I'm still owed 10,000 from Wyndham, 3,000+ from ShoeBuy, and 8,000 from Chase/AGR (AGR MasterCard). That's a free 2-zone roomette trip! I can't wait!!!!!!!!!!


----------



## Shanghai (Sep 23, 2009)

When do you expect to receive the 10,000 Wyndham points?


----------



## AAARGH! (Sep 23, 2009)

Shanghai said:


> When do you expect to receive the 10,000 Wyndham points?


I'm guessing mid to late October. I won't start poking AGR/Wyndham in the side until then.


----------



## the_traveler (Sep 23, 2009)

AAARGH! said:


> I'm still owed ... 8,000 from Chase/AGR (AGR MasterCard).
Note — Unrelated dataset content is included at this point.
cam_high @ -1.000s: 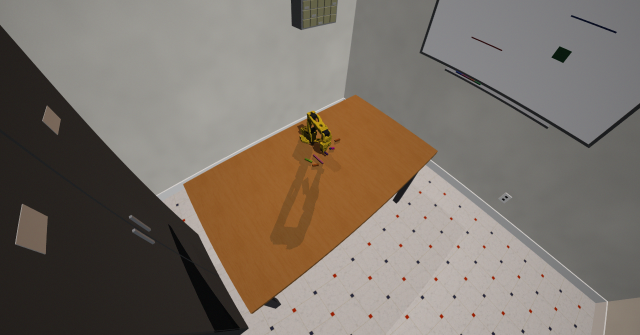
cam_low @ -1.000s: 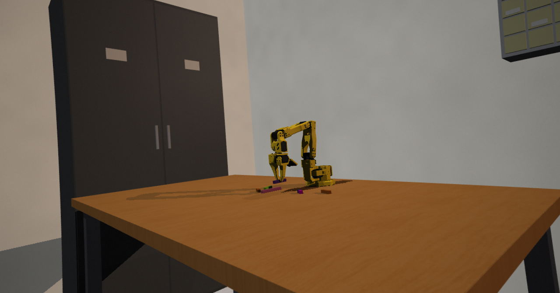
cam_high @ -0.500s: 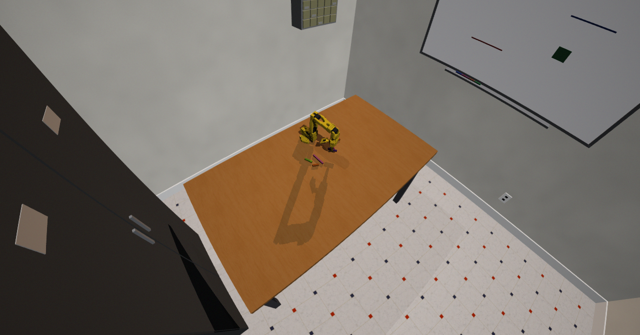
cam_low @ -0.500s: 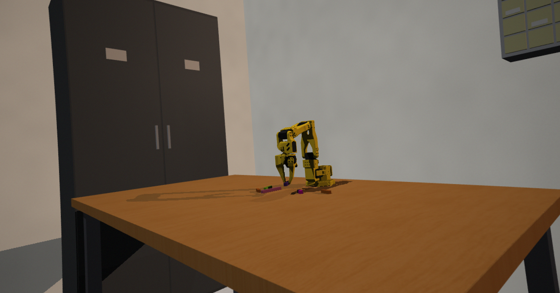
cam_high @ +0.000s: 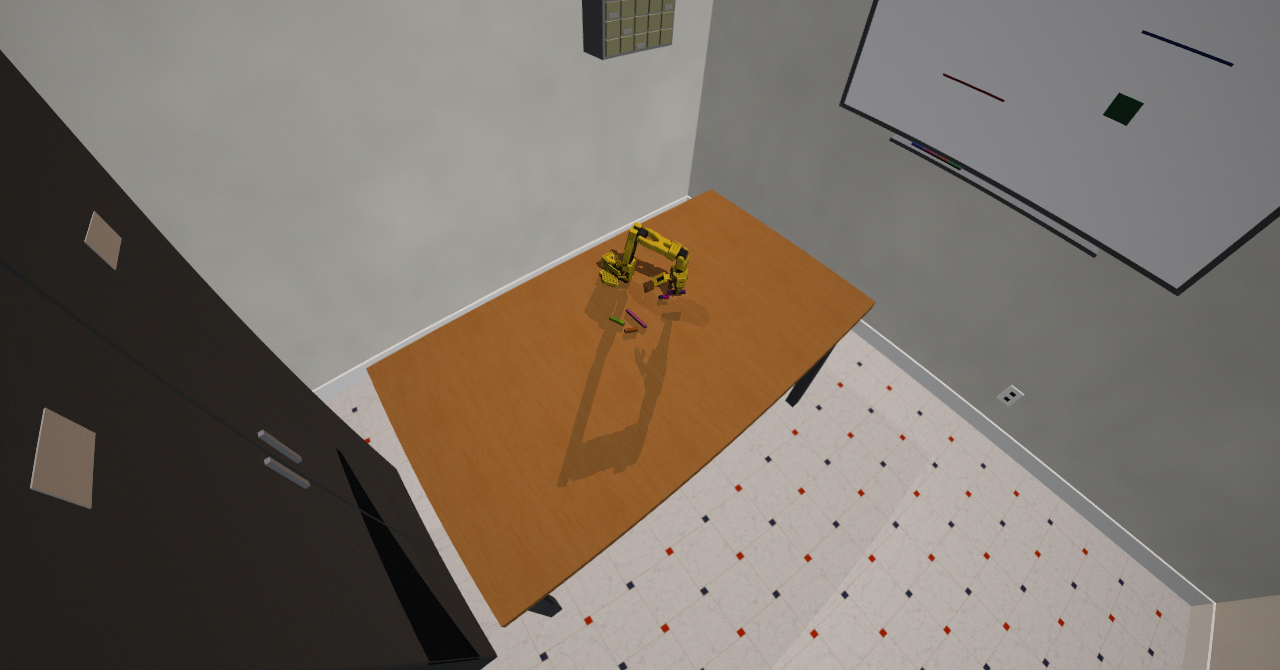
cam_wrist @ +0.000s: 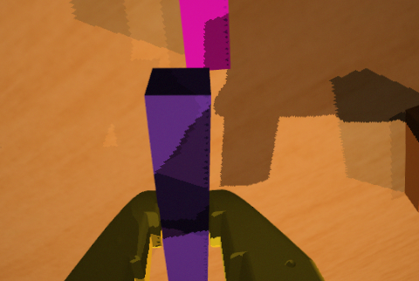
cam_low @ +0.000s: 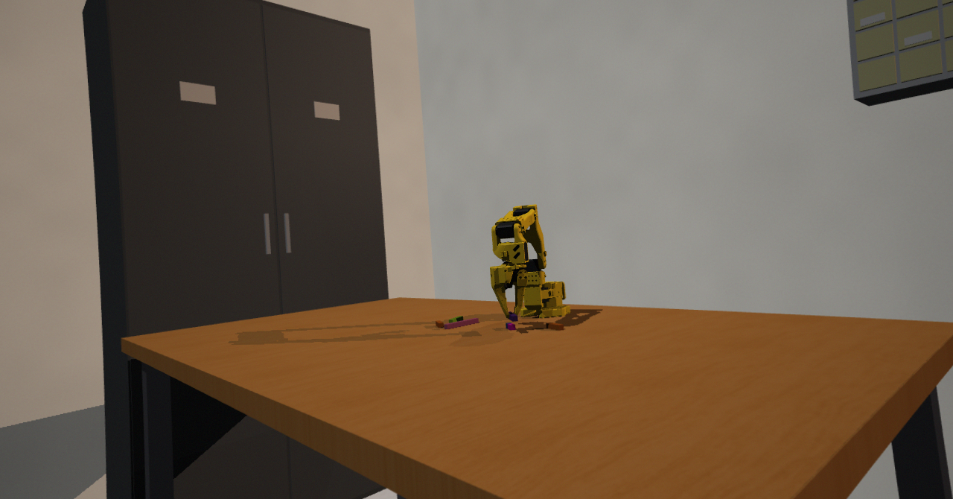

Are you sure they didn't post already? :huh:

When I got my card, I only got 5,000 points, but 2,500 went directly into my AGR account, and the other 2,500 were included on my Chase statement and then were transferred from there. So that first month, Chase transferred something like 4,000 points instead of 1,500 points to AGR!

Check your statement against how much you paid on your bill.


----------



## AAARGH! (Sep 23, 2009)

the_traveler said:


> AAARGH! said:
> 
> 
> > I'm still owed ... 8,000 from Chase/AGR (AGR MasterCard).
> ...


I am within the first month of the card, so no billing cycle has closed. I expect the 4,000 AGR points to post once Chase sends over their 4,000, plus points for whatever I purchased. I thought I would get the AGR 4,000 points immediately, but I'm guessing I'll have to wait until they get the other points from Chase first. Does this sound reasonable?


----------



## the_traveler (Sep 23, 2009)

AAARGH! said:


> I am within the first month of the card, so no billing cycle has closed. I expect the 4,000 AGR points to post once Chase sends over their 4,000, plus points for whatever I purchased. I thought I would get the AGR 4,000 points immediately, but I'm guessing I'll have to wait until they get the other points from Chase first. Does this sound reasonable?


Yes!

If for example, your statement closes on 10/10, usually by 10/13 your AGR account will show something like (I forget how it's worded):



> AGR credit card signup = 4,000 (points)Chase credit card purchases = 5248 (points - including the other 4,000 points)
> 
> Amtrak purchases = 153 (points - due to 2x on Amtrak purchases made with the CC)


----------



## AAARGH! (Sep 25, 2009)

the_traveler said:


> If for example, your statement closes on 10/10, usually by 10/13 your AGR account will show something like (I forget how it's worded):
> 
> 
> > AGR credit card signup = 4,000 (points)Chase credit card purchases = 5248 (points - including the other 4,000 points)
> ...


That is what I assumed.

Thanks for the confirmation!

As you are fond of saying, *"SHOW ME THE POINTS!"*


----------